Saat ini yang harus dilakukan adalah mengganti sistem demokrasi dengan sistem Islam, yakni khilafah yang mampu menyelesaikan politik saat ini. Islam menggariskan pemimpin diraih dengan syarat yang ditentukan syariat dan mendapat dukungan nyata dari umat.
Metode pengangkatan khalifah yang telah ditetapkan syariat adalah baiat dari umat.
Syariat telah menetapkan bahwa kekuasaan milik umat. Artinya, umat memiliki hak dalam memilih kepala negara (khalifah) yang akan mengurusi urusan mereka. Namun, untuk wali, amil, dan mu'awin, mereka dipilih melalui penunjukan khalifah terpilih.
Sementara, prosedur praktis yang bisa menyempurnakan pengangkatan khalifah sebelum dibaiat boleh menggunakan bentuk yang berbeda-beda.
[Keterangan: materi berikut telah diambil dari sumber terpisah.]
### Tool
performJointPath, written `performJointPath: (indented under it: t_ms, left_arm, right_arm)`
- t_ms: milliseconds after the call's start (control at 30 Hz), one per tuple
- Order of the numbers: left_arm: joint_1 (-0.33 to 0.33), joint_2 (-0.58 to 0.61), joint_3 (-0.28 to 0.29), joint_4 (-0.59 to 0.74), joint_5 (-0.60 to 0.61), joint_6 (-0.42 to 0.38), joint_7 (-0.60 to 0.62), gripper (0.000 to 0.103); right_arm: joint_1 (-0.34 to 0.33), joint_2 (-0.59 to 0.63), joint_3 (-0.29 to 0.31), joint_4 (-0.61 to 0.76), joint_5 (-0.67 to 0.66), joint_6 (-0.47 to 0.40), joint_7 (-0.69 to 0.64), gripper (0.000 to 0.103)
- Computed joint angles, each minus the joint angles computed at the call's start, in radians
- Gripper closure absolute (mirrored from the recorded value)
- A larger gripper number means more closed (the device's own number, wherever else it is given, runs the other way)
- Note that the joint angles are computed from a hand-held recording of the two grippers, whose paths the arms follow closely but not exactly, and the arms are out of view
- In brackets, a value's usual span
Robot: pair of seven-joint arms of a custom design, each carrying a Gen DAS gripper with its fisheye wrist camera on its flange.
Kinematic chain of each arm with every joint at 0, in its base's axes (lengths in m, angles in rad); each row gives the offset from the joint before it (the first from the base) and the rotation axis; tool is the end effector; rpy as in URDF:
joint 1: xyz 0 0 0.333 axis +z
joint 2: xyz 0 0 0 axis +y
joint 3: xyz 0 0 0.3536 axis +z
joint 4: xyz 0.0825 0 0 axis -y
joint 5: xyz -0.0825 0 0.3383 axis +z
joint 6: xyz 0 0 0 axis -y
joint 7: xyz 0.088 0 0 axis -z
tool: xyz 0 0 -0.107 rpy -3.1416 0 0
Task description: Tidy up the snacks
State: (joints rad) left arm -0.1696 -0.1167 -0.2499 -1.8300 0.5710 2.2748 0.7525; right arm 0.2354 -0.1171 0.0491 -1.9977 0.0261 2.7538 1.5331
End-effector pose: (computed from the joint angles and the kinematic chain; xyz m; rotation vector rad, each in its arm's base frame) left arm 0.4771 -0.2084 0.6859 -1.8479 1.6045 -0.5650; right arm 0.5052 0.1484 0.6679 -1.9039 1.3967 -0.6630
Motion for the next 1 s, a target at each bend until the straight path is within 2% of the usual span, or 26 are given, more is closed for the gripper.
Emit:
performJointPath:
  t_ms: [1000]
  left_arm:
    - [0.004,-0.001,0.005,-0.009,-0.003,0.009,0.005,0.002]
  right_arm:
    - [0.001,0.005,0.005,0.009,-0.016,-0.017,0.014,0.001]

Pencalonan khalifah diseleksi oleh Mahkamah Mazalim dan dinyatakan layak ketika memenuhi ketujuh syarat in'iqod berikut, yakni muslim, laki-laki, baligh, berakal, adil, merdeka, mampu.
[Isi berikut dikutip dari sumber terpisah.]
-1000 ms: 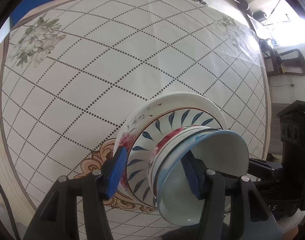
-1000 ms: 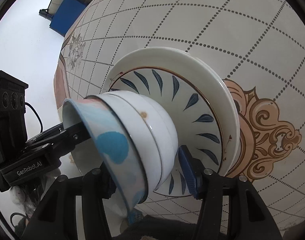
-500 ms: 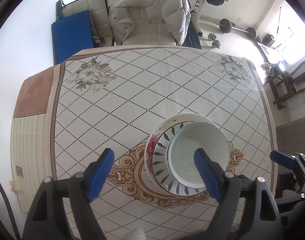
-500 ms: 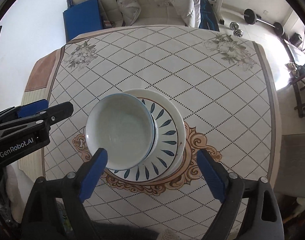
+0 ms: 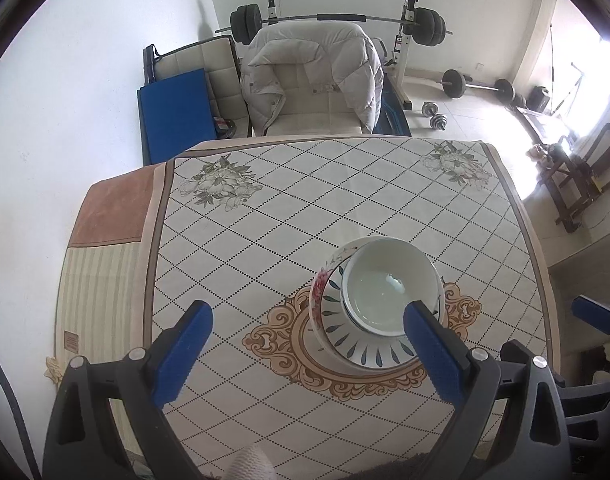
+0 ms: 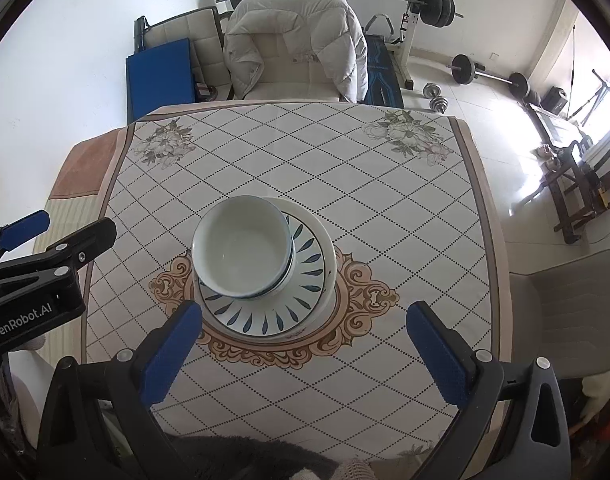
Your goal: Organize plates and bowls
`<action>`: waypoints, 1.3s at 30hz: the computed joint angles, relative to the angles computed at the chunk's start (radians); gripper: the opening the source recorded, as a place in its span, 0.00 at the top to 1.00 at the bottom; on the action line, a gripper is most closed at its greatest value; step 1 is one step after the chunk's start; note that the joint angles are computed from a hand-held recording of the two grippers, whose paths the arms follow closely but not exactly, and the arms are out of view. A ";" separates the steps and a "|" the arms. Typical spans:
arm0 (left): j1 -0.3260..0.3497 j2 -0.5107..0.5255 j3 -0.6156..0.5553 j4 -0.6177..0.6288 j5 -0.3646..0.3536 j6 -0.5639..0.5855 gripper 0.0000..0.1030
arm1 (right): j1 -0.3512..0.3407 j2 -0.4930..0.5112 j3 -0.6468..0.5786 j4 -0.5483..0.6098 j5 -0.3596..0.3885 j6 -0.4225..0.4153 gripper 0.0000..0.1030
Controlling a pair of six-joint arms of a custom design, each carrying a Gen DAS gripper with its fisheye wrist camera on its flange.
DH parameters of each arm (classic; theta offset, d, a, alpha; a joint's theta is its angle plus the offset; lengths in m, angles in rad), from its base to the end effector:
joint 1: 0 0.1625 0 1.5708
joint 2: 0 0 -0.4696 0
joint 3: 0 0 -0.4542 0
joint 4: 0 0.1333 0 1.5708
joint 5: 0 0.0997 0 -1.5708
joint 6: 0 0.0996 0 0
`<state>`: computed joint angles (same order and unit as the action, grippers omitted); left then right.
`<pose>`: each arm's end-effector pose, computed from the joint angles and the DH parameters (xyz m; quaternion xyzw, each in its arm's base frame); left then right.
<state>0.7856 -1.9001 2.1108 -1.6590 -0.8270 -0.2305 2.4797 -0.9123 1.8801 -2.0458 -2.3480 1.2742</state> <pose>-0.1283 -0.4123 0.4269 0.2760 0.8883 -0.1266 0.3447 0.5117 -0.3182 0.0501 -0.0721 -0.8993 0.2220 0.3697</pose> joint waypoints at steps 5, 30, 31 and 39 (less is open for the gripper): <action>-0.036 -0.035 0.002 0.054 -0.022 -0.043 0.05 | 0.039 -0.005 -0.017 0.044 -0.007 0.050 0.00; -0.695 -0.307 -0.115 0.802 -0.065 -0.847 0.05 | 0.388 -0.047 -0.198 0.612 -0.076 0.486 0.00; -0.726 -0.311 -0.124 0.832 -0.073 -0.880 0.05 | 0.405 -0.044 -0.212 0.635 -0.071 0.503 0.00; -0.923 -0.323 -0.189 1.047 -0.139 -1.075 0.05 | 0.499 0.003 -0.336 0.841 -0.031 0.637 0.00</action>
<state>-0.1377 -2.2226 1.9217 -0.6121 -0.9657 -1.3055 2.9792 -0.9094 1.5436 -1.2053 -2.3788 1.9108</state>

Syarat ini juga menyangkut pemahaman khalifah ketika menjalankan urusan rakyat sesuai Al-Qur'an dan as-Sunnah, serta kesiapannya untuk menerapkan Islam secara kaffah dan konsisten. Setelah diverifikasi oleh Mahkamah Mazhalim, maka mereka yang dinyatakan lolos diserahkan kepada Majelis Umat.
Selanjutnya Majelis Umat akan melakukan musyawarah untuk menentukan mereka yang memenuhi kualifikasi, yakni:
Pertama, hasil keputusan Majelis Umat akan menetapkan enam nama calon.
Kedua, dari keenam calon itu kemudian dipersempit lagi menjadi dua nama saja.
Keputusan Majelis Umat ini bersifat mengikat, sehingga tidak boleh ada lagi penambahan calon lain selain calon yang ditetapkan oleh Majelis Umat. Dua calon inilah yang akan diserahkan kepada umat untuk diambil suara mayoritas.
Demikianlah Islam telah menggariskan kedudukan pemimpin (khalifah) diraih dengan syarat yang ditentukan syariat dan mendapat dukungan nyata dari umat karena dikenal ketakwaan dan kapasitasnya menjalankan seluruh perintah syariat. Wallahu A'alam Bisshawab.